Output every line of the data exactly as it appears.

□ □ □ □ □ □ □

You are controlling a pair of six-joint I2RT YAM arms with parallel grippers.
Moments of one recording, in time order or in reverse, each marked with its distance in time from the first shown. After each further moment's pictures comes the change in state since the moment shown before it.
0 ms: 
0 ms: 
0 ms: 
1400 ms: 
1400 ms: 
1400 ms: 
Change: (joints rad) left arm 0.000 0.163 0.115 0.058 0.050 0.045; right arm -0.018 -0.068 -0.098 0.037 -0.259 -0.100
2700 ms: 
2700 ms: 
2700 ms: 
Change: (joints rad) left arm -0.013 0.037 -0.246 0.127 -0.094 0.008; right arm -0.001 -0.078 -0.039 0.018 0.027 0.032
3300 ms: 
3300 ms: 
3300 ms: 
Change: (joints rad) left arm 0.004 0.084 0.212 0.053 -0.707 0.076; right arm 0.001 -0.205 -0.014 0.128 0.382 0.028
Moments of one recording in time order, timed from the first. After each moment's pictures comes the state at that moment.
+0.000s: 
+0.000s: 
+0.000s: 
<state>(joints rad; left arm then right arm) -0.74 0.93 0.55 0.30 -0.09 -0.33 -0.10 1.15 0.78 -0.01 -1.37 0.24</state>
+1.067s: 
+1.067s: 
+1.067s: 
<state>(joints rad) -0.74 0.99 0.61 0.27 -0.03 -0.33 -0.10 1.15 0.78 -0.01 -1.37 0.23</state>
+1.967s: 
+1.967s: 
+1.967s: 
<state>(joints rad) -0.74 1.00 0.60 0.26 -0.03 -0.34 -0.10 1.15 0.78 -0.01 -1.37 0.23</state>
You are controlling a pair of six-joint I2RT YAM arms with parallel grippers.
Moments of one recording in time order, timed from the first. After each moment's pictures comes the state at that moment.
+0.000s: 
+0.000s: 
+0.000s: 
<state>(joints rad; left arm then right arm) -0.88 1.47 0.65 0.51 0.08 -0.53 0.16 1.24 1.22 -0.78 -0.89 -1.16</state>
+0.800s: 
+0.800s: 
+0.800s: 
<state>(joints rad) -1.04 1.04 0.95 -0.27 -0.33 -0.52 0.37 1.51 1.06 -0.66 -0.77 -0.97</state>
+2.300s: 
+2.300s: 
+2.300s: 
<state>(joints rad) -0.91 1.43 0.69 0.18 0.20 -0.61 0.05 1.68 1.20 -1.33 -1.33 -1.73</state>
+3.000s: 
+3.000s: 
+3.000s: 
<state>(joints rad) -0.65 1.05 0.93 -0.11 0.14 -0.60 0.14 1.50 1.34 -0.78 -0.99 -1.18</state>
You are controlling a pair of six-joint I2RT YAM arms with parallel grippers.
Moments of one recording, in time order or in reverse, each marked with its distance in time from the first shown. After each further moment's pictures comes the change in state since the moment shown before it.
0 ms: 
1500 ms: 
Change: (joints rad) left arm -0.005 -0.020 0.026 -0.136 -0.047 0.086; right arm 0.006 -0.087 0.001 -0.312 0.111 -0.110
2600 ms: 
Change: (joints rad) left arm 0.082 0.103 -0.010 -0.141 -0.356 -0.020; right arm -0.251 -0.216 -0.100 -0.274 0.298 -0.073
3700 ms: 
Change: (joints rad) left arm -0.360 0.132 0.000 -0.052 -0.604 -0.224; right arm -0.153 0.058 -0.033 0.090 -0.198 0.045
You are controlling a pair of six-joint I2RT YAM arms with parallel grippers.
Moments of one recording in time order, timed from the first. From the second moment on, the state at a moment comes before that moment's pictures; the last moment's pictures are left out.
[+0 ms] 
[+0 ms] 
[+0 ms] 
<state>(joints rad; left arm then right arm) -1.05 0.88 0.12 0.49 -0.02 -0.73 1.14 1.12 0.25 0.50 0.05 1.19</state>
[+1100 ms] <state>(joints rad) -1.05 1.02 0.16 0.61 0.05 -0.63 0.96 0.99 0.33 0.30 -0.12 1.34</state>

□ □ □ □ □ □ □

#### TASK RESULT
You are controlling a pair of six-joint I2RT YAM arms with parallel grippers.
Moments of one recording, in time order or in reverse, each marked with its distance in time from the first shown. After each further moment's pictures comes the change in state since the moment shown before it.
0 ms: 
0 ms: 
0 ms: 
1400 ms: 
1400 ms: 
1400 ms: 
Change: (joints rad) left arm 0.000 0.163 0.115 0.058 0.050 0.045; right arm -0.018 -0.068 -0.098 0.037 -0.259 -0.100
2700 ms: 
2700 ms: 
2700 ms: 
Change: (joints rad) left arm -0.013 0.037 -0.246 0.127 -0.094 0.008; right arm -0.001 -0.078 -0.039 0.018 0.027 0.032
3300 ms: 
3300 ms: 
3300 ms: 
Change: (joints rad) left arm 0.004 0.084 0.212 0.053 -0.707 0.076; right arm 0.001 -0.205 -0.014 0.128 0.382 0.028
Moments of one recording in time order, timed from the first. After each moment's pictures comes the state at that moment.
+0.000s: 
+0.000s: 
+0.000s: 
<state>(joints rad; left arm then right arm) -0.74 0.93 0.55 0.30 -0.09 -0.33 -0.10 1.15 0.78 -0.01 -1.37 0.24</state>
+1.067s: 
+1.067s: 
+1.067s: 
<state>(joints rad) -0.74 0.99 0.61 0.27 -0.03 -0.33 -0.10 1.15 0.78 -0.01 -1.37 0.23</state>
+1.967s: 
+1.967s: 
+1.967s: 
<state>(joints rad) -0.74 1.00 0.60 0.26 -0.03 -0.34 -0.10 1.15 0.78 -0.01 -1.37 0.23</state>
You are controlling a pair of six-joint I2RT YAM arms with parallel grippers.
Moments of one recording in time order, timed from the first. After each moment's pictures comes the state at that moment.
+0.000s: 
+0.000s: 
+0.000s: 
<state>(joints rad; left arm then right arm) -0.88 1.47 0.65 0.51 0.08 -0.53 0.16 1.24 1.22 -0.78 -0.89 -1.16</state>
+0.800s: 
+0.800s: 
+0.800s: 
<state>(joints rad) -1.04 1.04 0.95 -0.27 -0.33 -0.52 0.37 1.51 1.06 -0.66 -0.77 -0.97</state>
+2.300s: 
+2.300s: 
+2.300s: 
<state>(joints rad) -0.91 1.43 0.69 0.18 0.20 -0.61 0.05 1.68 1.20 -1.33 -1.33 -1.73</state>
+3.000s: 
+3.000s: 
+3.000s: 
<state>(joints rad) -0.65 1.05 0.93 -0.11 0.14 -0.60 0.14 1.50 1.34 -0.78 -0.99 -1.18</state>
You are controlling a pair of six-joint I2RT YAM arms with parallel grippers.
Moments of one recording, in time order or in reverse, each marked with its distance in time from the first shown. After each further moment's pictures comes the change in state since the moment shown before it.
0 ms: 
1500 ms: 
Change: (joints rad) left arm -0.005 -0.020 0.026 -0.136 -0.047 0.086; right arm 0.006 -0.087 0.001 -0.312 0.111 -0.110
2600 ms: 
Change: (joints rad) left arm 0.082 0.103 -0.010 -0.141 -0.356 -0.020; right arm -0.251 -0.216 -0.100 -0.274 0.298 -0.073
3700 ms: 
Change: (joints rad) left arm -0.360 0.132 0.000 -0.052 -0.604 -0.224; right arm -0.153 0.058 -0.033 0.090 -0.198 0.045
You are controlling a pair of six-joint I2RT YAM arms with parallel grippers.
Moments of one recording in time order, timed from the first. From the second moment on, the state at a moment comes before that moment's pictures; the last moment's pictures are left out.
[+0 ms] 
[+0 ms] 
[+0 ms] 
<state>(joints rad; left arm then right arm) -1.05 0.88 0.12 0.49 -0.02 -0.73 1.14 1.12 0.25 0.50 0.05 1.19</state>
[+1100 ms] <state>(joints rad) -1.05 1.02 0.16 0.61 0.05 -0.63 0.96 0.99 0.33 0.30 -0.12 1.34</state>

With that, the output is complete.